(Records for processing begins)

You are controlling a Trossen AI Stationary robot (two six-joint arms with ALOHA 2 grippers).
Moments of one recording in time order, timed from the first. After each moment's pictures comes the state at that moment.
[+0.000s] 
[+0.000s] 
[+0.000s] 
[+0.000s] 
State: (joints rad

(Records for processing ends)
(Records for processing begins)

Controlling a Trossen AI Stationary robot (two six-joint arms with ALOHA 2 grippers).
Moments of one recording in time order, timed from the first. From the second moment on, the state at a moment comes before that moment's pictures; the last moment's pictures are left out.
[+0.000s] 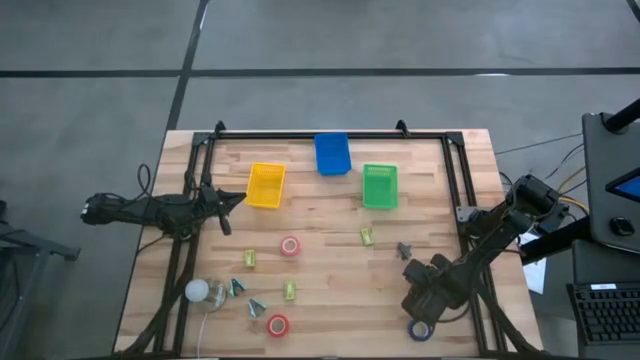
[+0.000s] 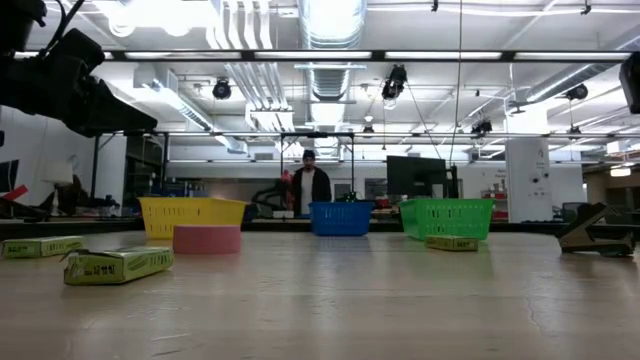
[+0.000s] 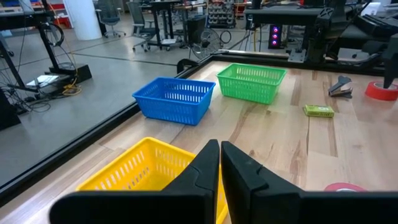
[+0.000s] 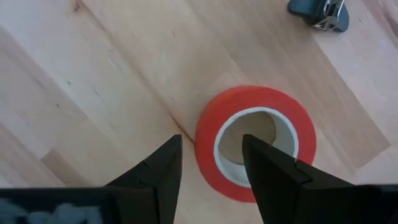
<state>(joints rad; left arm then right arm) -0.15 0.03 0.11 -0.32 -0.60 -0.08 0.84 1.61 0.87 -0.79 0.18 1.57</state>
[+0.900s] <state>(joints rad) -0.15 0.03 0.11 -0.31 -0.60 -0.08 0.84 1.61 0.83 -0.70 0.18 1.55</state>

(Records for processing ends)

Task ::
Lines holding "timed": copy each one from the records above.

Response ::
Moments of one recording in time order, timed from the first. After each moment's pictures comes the state at that moment.
Moments of one recording in time order, timed from the first. From the second moment on, the state at a moment comes before that moment's pictures; the last moment's pictures are left out.

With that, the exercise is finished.